| WHAT IS NEEDED |
Your answer should be one number: how many lines of the data include the string "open"?
*** TASK INPUTS Section Begins ***
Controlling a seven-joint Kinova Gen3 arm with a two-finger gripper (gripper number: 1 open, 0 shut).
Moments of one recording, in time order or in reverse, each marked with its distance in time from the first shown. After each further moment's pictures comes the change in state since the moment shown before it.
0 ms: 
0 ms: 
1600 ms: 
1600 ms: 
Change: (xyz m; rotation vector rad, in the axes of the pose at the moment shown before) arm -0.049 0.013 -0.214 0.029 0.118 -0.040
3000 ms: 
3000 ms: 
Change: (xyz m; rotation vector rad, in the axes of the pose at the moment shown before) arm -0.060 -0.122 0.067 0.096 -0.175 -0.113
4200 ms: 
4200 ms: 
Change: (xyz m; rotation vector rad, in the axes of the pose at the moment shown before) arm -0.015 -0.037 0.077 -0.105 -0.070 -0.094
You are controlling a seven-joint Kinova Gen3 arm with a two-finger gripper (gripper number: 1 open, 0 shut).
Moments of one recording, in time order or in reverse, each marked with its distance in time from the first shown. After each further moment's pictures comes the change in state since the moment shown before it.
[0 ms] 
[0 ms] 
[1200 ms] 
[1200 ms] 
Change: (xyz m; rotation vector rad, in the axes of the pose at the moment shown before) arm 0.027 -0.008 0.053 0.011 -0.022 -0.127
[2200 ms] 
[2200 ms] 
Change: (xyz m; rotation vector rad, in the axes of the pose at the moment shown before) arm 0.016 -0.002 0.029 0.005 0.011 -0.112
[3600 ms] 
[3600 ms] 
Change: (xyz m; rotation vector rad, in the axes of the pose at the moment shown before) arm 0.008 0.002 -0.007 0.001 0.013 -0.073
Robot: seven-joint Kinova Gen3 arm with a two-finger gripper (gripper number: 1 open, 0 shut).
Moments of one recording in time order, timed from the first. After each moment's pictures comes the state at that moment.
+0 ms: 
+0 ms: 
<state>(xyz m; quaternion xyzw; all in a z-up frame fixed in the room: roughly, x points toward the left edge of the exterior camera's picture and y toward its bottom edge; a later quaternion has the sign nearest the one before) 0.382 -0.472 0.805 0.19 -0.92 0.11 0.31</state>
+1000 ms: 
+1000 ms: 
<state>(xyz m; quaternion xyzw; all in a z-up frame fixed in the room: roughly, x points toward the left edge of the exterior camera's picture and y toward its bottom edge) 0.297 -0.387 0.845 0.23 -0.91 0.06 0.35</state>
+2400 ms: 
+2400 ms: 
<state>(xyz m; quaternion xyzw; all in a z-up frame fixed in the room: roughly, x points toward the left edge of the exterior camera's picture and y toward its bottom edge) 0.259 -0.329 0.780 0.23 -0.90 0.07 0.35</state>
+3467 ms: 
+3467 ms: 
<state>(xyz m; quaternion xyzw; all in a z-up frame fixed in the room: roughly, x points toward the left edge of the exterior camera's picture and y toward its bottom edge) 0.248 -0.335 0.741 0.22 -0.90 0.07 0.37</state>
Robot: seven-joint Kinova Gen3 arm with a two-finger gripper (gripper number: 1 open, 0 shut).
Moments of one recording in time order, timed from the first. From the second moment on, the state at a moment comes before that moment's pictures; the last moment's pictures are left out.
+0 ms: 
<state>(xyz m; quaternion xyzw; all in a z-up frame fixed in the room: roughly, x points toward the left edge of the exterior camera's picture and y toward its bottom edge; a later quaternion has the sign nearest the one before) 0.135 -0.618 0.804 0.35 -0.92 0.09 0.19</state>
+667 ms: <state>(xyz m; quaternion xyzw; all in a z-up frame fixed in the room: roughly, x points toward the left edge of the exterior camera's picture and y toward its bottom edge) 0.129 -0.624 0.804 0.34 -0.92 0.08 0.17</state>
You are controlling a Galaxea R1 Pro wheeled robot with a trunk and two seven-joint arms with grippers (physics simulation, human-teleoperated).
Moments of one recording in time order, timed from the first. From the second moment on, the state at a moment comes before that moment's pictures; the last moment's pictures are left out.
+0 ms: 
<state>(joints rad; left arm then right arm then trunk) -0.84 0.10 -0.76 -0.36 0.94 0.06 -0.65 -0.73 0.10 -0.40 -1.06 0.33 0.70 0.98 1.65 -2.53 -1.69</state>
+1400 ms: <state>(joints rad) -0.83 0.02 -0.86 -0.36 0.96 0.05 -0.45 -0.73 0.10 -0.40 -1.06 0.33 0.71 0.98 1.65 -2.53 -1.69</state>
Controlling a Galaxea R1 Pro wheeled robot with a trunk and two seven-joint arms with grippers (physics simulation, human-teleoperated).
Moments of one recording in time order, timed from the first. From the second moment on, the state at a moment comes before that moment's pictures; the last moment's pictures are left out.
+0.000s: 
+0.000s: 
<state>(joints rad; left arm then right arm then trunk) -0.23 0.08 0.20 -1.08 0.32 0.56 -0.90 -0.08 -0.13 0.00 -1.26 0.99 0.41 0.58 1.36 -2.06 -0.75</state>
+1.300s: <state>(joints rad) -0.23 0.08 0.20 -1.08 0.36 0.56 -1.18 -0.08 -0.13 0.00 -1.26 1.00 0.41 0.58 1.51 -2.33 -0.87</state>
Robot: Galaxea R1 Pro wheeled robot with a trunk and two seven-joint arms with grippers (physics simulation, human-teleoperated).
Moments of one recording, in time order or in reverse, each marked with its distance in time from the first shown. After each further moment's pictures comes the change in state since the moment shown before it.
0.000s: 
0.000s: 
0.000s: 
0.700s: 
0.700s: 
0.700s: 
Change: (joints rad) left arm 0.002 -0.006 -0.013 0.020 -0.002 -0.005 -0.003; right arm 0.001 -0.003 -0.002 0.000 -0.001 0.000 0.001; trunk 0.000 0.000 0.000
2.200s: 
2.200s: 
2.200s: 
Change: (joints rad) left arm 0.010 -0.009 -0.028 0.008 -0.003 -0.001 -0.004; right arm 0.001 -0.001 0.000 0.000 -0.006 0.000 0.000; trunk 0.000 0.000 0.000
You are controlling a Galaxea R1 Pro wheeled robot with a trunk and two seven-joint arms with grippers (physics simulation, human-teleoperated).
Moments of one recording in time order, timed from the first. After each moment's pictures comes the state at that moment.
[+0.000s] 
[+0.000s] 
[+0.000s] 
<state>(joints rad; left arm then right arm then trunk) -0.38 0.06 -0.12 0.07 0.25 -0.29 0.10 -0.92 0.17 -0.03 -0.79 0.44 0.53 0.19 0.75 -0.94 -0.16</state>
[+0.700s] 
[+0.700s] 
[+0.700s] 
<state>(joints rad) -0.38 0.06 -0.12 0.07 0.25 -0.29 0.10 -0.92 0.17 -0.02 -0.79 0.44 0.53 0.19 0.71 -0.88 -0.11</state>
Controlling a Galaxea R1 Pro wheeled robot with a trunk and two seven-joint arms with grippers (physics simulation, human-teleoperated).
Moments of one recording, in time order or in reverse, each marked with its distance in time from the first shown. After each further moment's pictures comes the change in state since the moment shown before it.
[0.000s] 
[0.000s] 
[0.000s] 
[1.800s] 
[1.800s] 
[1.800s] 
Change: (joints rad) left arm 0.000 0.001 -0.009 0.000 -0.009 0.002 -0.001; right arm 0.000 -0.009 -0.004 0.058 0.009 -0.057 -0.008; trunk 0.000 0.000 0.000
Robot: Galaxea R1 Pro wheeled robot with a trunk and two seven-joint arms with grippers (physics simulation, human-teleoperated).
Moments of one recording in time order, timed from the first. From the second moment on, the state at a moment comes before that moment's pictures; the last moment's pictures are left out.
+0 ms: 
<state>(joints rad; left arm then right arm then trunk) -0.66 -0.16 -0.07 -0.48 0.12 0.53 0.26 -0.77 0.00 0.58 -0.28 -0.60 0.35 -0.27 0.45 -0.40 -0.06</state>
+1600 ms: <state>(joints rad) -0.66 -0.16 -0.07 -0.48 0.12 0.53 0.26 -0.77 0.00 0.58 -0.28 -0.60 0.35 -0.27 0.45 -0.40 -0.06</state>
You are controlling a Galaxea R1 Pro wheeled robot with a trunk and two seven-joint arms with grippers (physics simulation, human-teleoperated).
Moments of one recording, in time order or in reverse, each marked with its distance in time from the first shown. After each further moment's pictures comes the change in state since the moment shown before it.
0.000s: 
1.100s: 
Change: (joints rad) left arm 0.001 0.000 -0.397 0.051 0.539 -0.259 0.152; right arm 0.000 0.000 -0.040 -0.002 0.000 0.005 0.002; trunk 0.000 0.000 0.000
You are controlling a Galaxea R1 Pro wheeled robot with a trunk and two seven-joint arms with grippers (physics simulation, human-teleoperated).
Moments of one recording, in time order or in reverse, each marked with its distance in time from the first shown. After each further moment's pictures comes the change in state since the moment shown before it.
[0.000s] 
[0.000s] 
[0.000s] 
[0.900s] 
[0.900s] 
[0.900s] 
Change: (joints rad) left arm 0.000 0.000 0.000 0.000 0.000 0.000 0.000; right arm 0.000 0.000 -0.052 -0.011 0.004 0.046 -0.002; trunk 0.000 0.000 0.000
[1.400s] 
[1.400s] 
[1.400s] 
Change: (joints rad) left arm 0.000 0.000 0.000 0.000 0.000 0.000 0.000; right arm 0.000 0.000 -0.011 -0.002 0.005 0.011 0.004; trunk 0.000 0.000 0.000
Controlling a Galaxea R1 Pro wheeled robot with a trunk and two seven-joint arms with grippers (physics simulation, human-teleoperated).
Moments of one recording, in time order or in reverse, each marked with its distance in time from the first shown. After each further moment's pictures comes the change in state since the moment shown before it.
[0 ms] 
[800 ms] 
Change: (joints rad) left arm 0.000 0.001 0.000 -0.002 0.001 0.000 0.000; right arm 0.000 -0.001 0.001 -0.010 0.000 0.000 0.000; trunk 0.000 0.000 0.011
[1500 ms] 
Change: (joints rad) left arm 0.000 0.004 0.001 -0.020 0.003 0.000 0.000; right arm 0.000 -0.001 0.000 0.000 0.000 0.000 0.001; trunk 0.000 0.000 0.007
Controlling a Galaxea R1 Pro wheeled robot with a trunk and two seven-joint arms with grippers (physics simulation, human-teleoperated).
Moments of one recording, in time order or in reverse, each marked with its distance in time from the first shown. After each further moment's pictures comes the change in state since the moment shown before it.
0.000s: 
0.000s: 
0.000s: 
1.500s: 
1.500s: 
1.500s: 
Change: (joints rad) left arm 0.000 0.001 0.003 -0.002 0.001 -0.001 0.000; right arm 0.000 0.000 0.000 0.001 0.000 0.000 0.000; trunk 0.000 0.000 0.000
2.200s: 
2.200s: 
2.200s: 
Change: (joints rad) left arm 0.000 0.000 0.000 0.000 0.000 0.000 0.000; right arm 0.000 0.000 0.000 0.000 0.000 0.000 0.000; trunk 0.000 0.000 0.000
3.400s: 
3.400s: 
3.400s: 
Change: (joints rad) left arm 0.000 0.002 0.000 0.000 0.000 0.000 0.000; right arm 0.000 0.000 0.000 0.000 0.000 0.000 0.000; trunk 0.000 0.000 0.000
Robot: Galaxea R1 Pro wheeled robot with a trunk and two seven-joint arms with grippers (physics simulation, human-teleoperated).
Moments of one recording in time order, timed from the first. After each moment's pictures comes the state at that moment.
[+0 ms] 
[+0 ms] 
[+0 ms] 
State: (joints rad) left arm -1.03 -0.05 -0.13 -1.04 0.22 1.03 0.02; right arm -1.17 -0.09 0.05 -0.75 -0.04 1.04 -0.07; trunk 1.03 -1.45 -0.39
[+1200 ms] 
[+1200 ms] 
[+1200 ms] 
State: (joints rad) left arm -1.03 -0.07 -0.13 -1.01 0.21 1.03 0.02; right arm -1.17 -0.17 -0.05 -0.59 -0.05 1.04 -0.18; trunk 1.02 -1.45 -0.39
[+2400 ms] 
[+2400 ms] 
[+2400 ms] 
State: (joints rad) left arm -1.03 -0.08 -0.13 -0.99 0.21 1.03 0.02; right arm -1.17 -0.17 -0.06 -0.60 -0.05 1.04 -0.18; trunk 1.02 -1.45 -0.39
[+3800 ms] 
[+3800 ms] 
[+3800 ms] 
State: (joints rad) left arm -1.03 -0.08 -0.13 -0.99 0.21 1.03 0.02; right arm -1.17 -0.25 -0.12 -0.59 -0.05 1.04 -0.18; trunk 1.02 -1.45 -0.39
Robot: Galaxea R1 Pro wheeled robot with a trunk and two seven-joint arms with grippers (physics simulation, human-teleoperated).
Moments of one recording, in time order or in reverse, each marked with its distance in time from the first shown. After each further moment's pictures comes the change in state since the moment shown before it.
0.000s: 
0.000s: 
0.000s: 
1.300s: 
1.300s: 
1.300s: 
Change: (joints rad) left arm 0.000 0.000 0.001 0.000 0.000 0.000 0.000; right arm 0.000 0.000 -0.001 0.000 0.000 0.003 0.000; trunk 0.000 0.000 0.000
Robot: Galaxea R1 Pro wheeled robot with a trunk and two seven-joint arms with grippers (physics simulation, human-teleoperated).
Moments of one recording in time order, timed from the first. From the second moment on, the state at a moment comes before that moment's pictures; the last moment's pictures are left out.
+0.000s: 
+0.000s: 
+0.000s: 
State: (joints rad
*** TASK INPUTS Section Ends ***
| WRITTEN RESPONSE |
4